Belshaw’s World: the wicked wiles of a strange deity

Note to readers: This post appeared as a column in the Armidale Express on Wednesday 25 February 2009. I am repeating the columns here with a lag because the Express columns are not on line.

I had an absolutely wonderful response to my request for names of possible map makers.

I am sorry that my email responses were so limited. We have been moving, and I have very limited access at present to email or anything else on-line for that matter.

I will respond properly once we have email connections to the new home office.

I really hate moving. First come all those dreaded cardboard boxes that have to be assembled. Then the packing starts.

In the beginning everything goes well, with boxes carefully packed and marked with the right room. Then, somehow, things start to go wrong. There is never enough time, so that the last boxes are packed in haste with things just shovelled in.

The old place has to be cleaned.

Cleaning. How I detest it! I suspect that there is a god of moving whose role is to make life difficult for all those who move. This includes depositing dust and spider webs wherever possible on every previously hidden surface.

It gets worse.

In our case, the deity in question chuckled gleefully and gave us rain. Quite a lot of it, sent down specially from Northern New South Wales.

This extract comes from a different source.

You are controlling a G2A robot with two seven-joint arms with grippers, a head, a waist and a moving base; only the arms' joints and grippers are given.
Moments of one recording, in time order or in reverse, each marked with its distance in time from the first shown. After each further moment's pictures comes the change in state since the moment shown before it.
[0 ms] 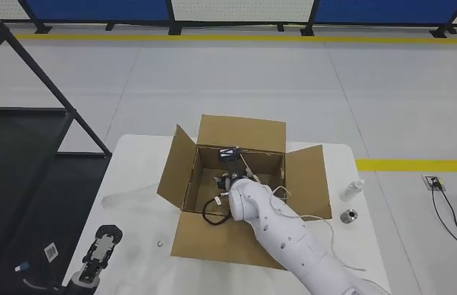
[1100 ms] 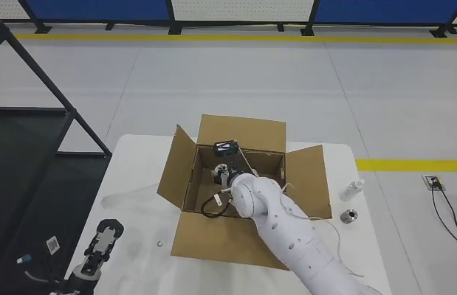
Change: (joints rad) left arm -0.047 -0.003 0.005 -0.013 0.007 0.057 -0.033; right arm -0.132 0.043 0.188 -0.281 -0.098 -0.185 0.090
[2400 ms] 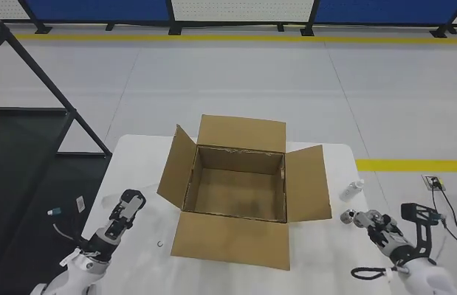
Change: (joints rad) left arm -0.259 0.018 0.094 0.031 0.013 0.140 -0.170; right arm -0.971 0.183 1.045 -0.974 0.074 -0.295 0.120
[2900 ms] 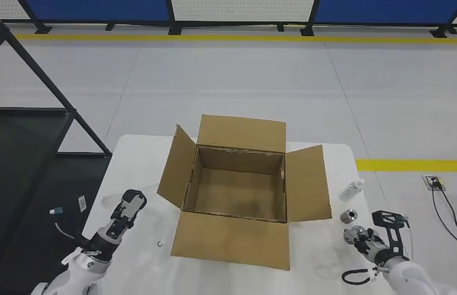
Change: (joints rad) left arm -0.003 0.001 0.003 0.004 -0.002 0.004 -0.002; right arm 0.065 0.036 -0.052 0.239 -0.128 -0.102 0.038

I am not saying that the rain should have stayed there, the Bellingen floods were quite bad enough, but it did add to our difficulties.

Our cats were totally freaked out by all this.

We became cat owners by accident. The retired Greek couple next door do not believe in de-sexing. Tiger (our name) decided that our place was the right place to give birth. And give birth. And give birth again. After five or so litters she moved in and we had her de-sexed.

There has been a marked attrition rate among our cats.

Jack, Tiger’s brother, was a very good looking cat with a lovely nature who enjoyed going for walks. He vanished three times.

The first time we think he was stolen on one of his walks. He was discovered more than ten kilometres away.

The second and third times he was chased away by Old Gray, the once good looking stray tom who had marked our street as his territory. We know where Jack is, he has been adopted by another family four blocks away, but decided to leave him there because he is clearly loved and looked after.

Neither Rhapsody nor Black and White were so lucky.

Rhapsody, one of Tiger’s kittens that we kept, simply vanished. Black and White was a different story.

Mistreated and abandoned, she came to our backyard heavily pregnant. Badly traumatised and still very underweight, she began giving birth under a clump of long grass in the backyard. It was raining heavily, so we carried her inside.

Initially things went well. Still very nervous, she used to sit on my desk when I was working. Then she moved the kittens one day while we were out and vanished.

Some weeks later she rushed in through the front door with another kitten, not one of her original ones, and went to the place where she knew the food was. Another cat snarled at her and she rushed back out. We never saw her again.

The scrawny underweight and frightened kitten stayed, so we gave her the name Random. Like Black and White before her, she took to sitting on my desk in front of the monitor.

In moving, we decided to take Random first to give her a chance to settle in before the other cats. This was an error. She went absolutely berserk, escaping into the new yard and then over the fence. We haven’t seen her since.

We managed to move the other cats successfully if with some difficulty, but I will miss Random.

Now we come to the final stage in the moving saga, unpacking. Here the god of moving has another trick up his sleeve. Why it is that the boxes you most need are always hidden at the bottom of a pile of boxes?

Still, I do have my computer working again. Just as well, or I would not have been able to complete this column!